* _WORK REQUIRED_
Below are some records; work out how many of their lines contain "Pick" and give the number only.

[RECORDS SUPPLIED]

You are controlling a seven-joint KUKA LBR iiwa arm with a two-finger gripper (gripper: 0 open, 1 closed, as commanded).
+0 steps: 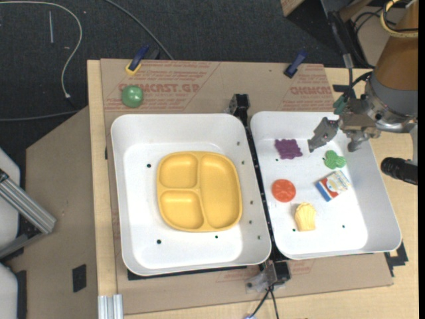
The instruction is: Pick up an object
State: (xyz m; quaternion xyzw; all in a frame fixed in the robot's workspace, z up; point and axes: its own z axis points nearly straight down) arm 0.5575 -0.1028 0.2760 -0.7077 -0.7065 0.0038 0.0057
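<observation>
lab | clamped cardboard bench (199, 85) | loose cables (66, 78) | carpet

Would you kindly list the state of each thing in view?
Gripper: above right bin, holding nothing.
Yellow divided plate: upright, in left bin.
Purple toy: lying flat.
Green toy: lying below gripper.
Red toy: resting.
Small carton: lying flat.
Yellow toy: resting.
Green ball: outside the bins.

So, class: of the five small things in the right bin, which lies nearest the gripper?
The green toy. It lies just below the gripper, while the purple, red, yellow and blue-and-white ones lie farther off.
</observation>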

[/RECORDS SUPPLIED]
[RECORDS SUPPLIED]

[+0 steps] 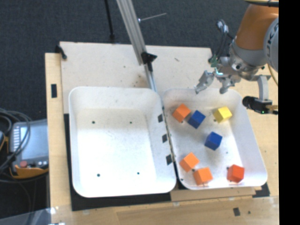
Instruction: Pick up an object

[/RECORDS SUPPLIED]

* _RESPONSE BOX_
2